We can get a slightly different but similarly-fast plan if we take a slightly different approach
EXPLAIN ANALYZE
SELECT * FROM sensor_data
WHERE (sensor_id = 5 AND time = '2020-07-27 22:44:29.963116+00')
OR (sensor_id = 9 AND time = '2020-07-27 22:44:30.884572+00')
;
QUERY PLAN
------------------------------------------------------------------------------------------------------------------------------------------------------------------------------------------------------------
Bitmap Heap Scan on _hyper_1_1_chunk (cost=2.80..3.92 rows=1 width=28) (actual time=0.012..0.013 rows=2 loops=1)
Recheck Cond: (((sensor_id = 5) AND ("time" = '2020-07-27 22:44:29.963116+00'::timestamp with time zone)) OR ((sensor_id = 9) AND ("time" = '2020-07-27 22:44:30.884572+00'::timestamp with time zone)))
Heap Blocks: exact=1
-> BitmapOr (cost=2.80..2.80 rows=1 width=0) (actual time=0.009..0.010 rows=0 loops=1)
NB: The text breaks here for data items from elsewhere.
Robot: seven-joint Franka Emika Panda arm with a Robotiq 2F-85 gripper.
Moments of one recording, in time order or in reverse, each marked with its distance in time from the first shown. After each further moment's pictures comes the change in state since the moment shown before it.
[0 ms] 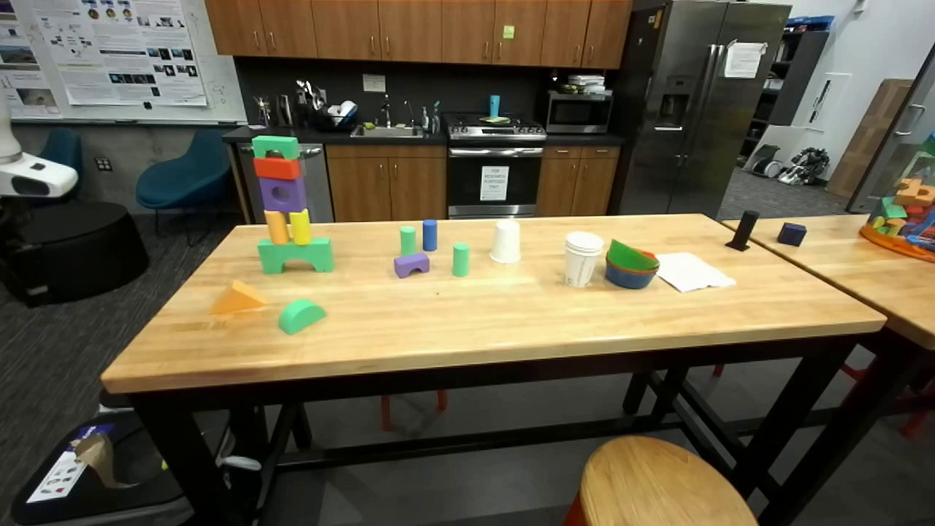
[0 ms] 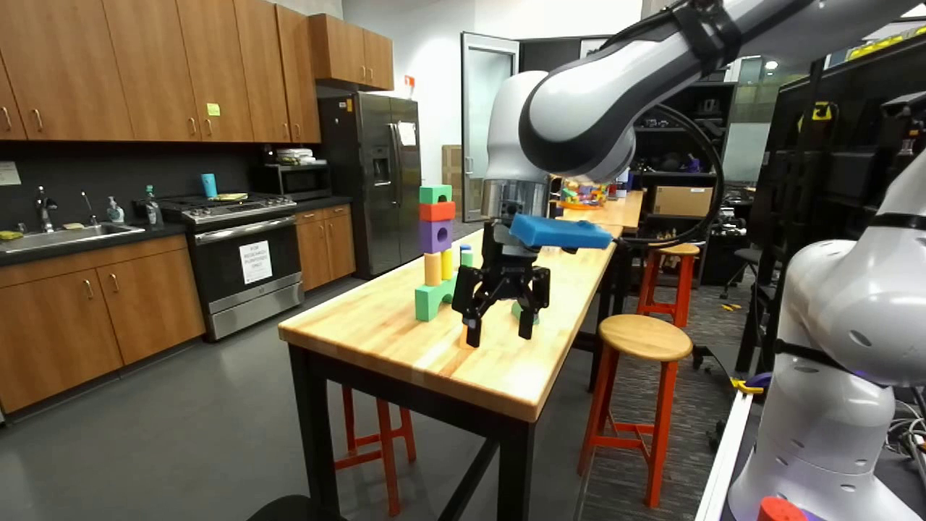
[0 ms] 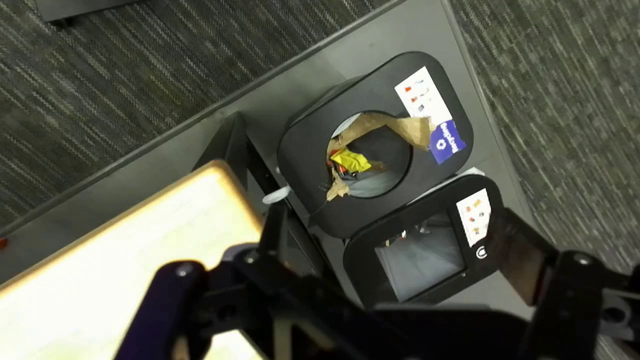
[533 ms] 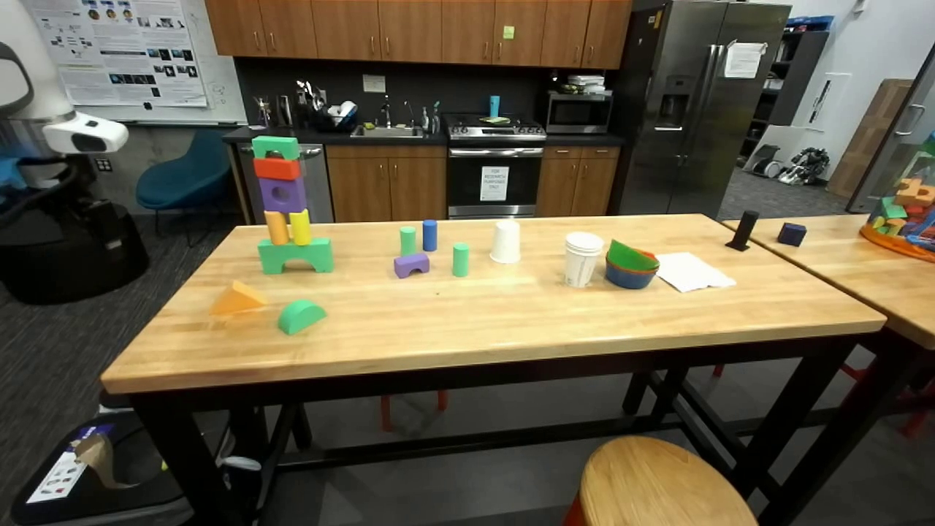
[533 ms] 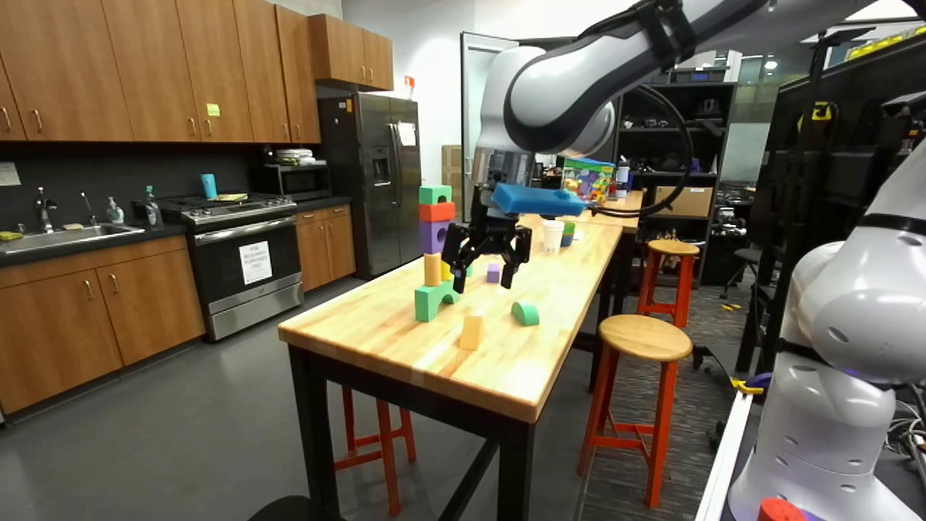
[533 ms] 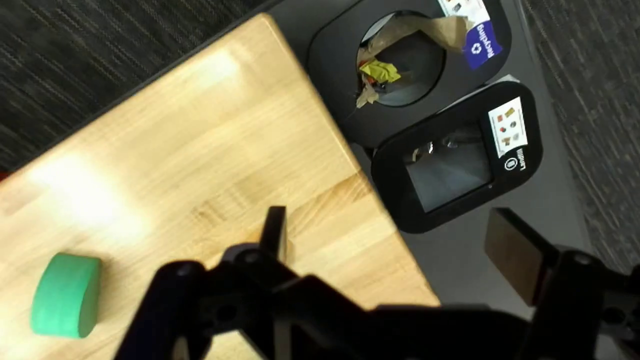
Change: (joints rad) arm -0.112 0.054 -0.035 0.126 -0.175 0.033 0.001
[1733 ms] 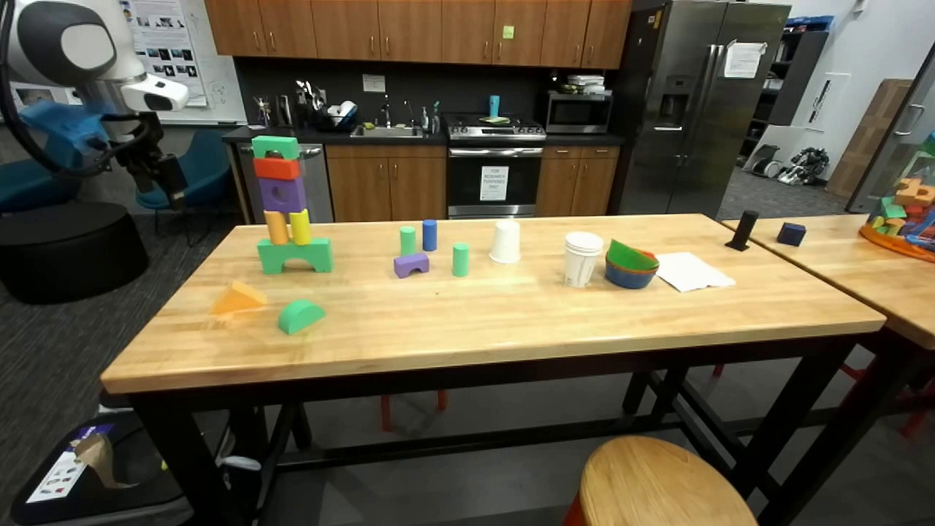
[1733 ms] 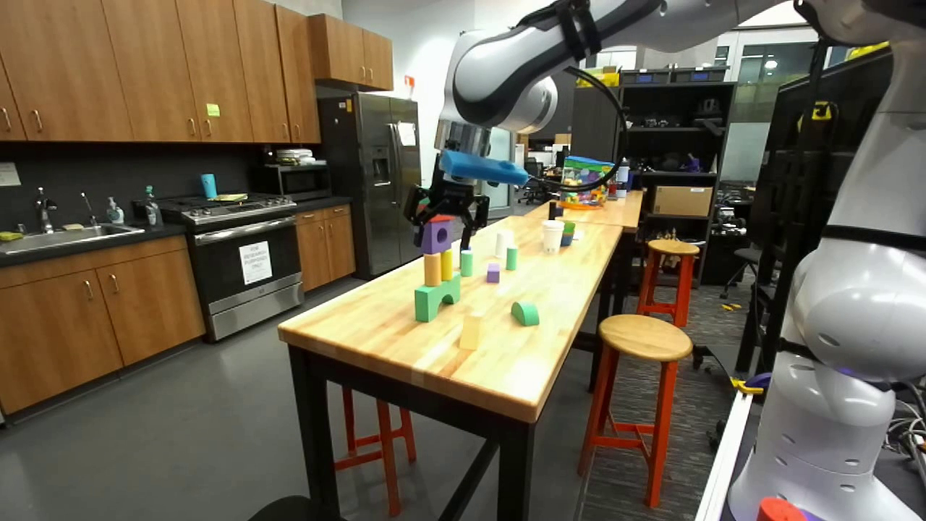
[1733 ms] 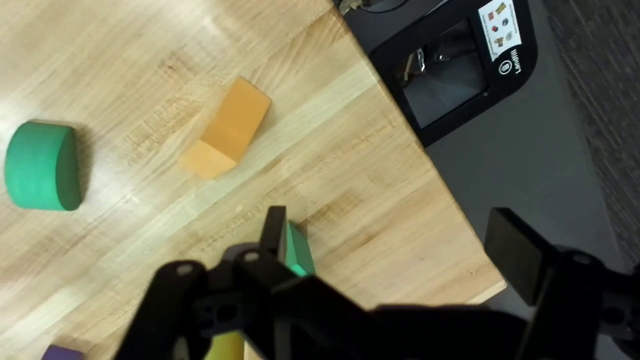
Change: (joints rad) arm -0.041 0.247 -0.061 0.325 -0.080 -0.005 0.054
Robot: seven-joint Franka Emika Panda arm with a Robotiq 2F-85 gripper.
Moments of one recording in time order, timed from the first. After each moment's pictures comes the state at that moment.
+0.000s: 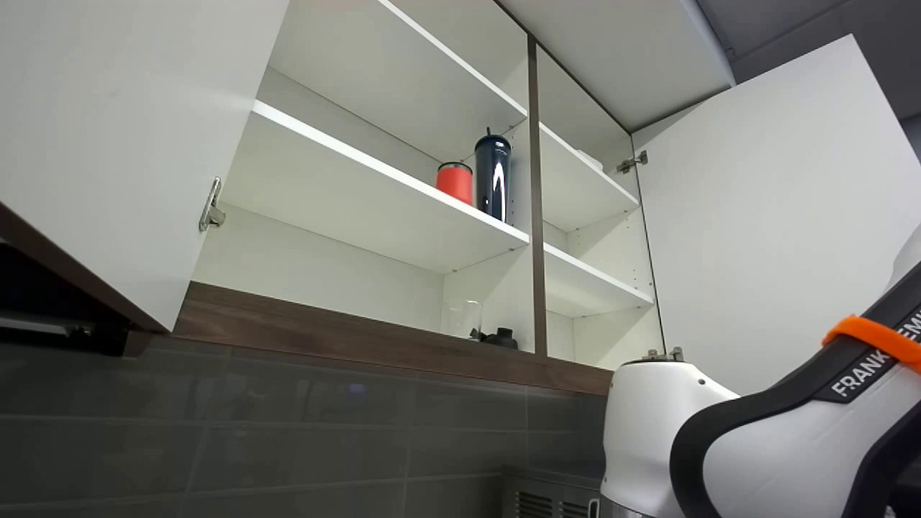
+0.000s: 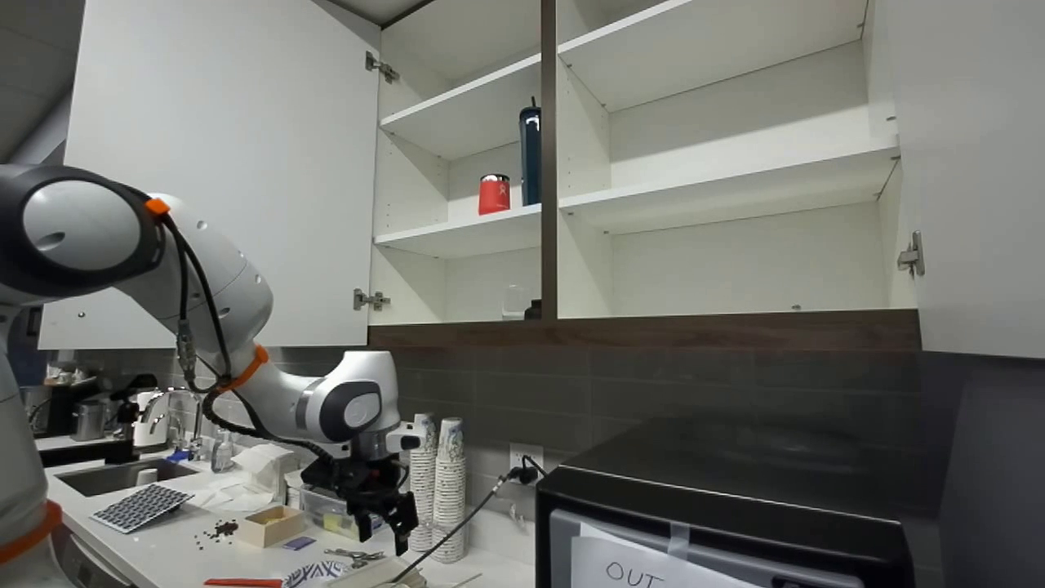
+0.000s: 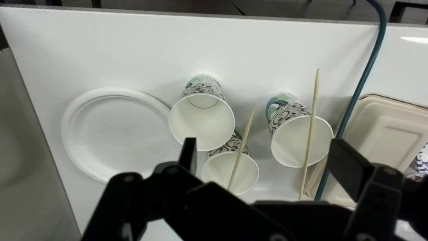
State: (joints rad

-> Bitmap Index Scan on "1_1_sensor_data_pk" (cost=0.00..1.40 rows=1 width=0) (actual time=0.006..0.006 rows=1 loops=1)
Index Cond: ((sensor_id = 5) AND ("time" = '2020-07-27 22:44:29.963116+00'::timestamp with time zone))
-> Bitmap Index Scan on "1_1_sensor_data_pk" (cost=0.00..1.40 rows=1 width=0) (actual time=0.003..0.003 rows=1 loops=1)
Index Cond: ((sensor_id = 9) AND ("time" = '2020-07-27 22:44:30.884572+00'::timestamp with time zone))
Planning Time: 0.646 ms
Execution Time: 0.040 ms
(10 rows)
Unfortunately, if you have a table of values of interest (suppose you cache the last time per sensor with an upserting trigger into a separate table), it's very unnatural to take either of the fast approaches above. Dynamic query building is certainly an option, but not a great one.